Their streets. Your receipts.

What is this?

KC Streets lets you search Kansas City's own 311 data to see every pothole report near any address – what was reported, when it was reported, and whether the city actually bothered to fix it. Type in your street, adjust the search radius, and get the full picture of what the city knows about (and what they've been ignoring).

Why it exists

Kansas City is legally responsible for maintaining its public streets. When they don't, you pay the price – blown tires, bent rims, busted suspensions, alignment jobs. And it's not like they don't know about the problems. Residents file thousands of 311 pothole reports every year. Some get fixed. Some sit open for months. Some just get quietly canceled with no explanation.

This site takes the city's own data and makes it easy to see how well – or how poorly – they're keeping up, block by block. No spin, no press releases. Just the numbers.

Your rights

If a pothole damages your vehicle, you don't just have to eat the cost. Under Missouri law, you can file a damage claim against the city. And here's the thing that matters: if the city knew about a pothole through a 311 report and didn't fix it in a reasonable time, that strengthens your case considerably.

That's exactly what this site helps you document. Search the location where you hit a pothole, and you'll see whether the city had prior reports – and how long they sat on them.

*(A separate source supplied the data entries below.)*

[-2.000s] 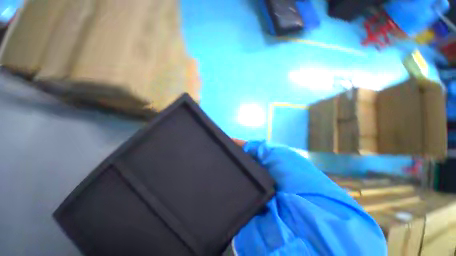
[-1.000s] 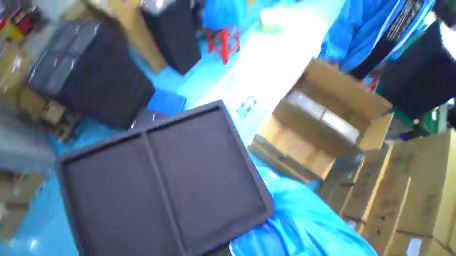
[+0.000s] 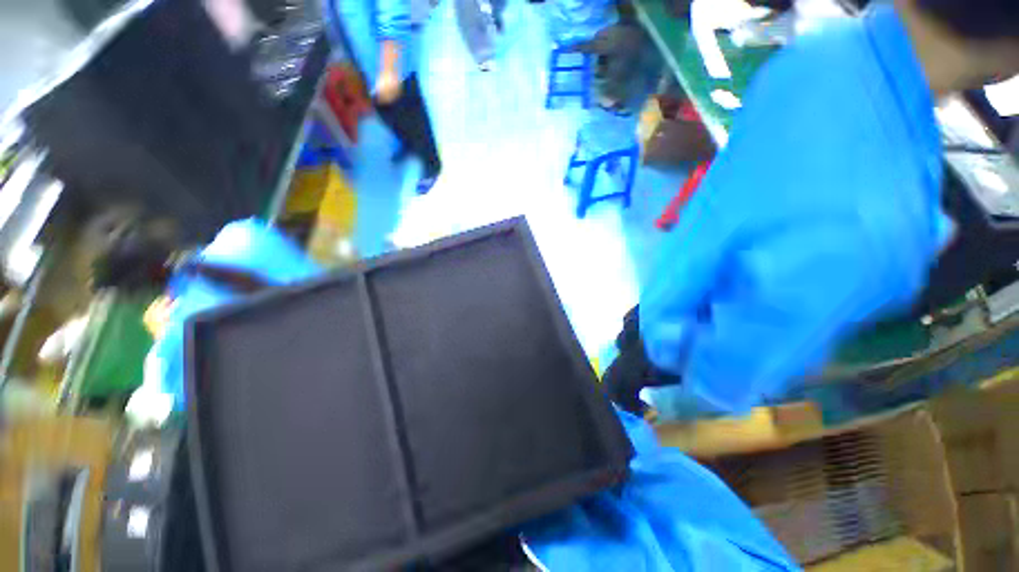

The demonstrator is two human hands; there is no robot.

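Note:
A black two-compartment tray [image 3: 393, 408] with a centre divider fills the lower middle of the head view. Both wells are empty, and the tray is tilted and held up off any surface. My right sleeve, blue, reaches its lower right edge. My right hand is hidden behind or under the tray, and the tray stays with that arm. My left hand is not visible.
A person in a blue smock [image 3: 805, 212] is close on the right by a green-topped bench. Another blue-clothed person [image 3: 229, 268] is at left. Black stacks [image 3: 145, 106] stand upper left, cartons [image 3: 894, 480] lower right, and blue stools [image 3: 603, 173] ahead.
The view has moved from floor and cartons to an aisle between benches with people close by. The tray is still carried in front and now sits slightly further right in view.

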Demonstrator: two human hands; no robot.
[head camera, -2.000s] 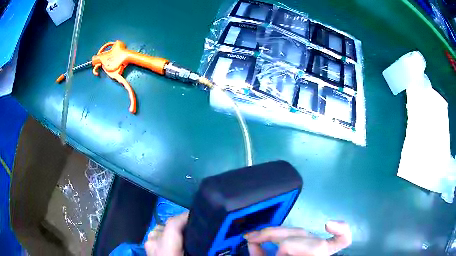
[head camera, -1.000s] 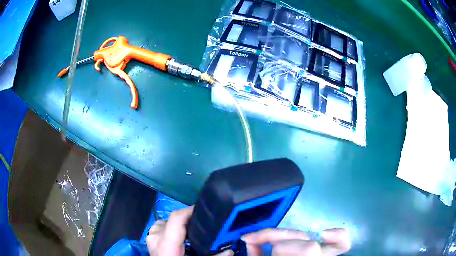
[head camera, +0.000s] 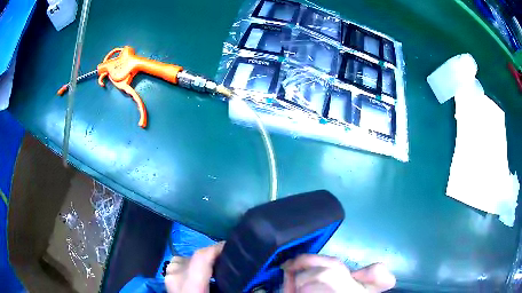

To file a claim, contact Kansas City's Risk Management Division through the City Clerk's office. You'll want your repair receipts, photos of the damage and the pothole, and the date and location of the incident. Having the 311 history from this site will be an important piece of documentation as well.

How to use the site

Pothole Lookup – Search any Kansas City address or click anywhere on the map. Adjust the radius slider to widen or narrow your search. You'll see every reported pothole in that area on the map, color-coded by status, with a full sortable table of results below.

Hall of Fame – A ranking of the city's most neglected potholes: the ones that have been open the longest, and the ones that took the most days to finally resolve. Updated live from the city's data.

Where the data comes from

Everything on this site is pulled live from KCMO's public 311 dataset through their open data portal. Nothing is scraped, cached, or editorialized. This is the city's own data, served straight back to you in a format that's actually useful.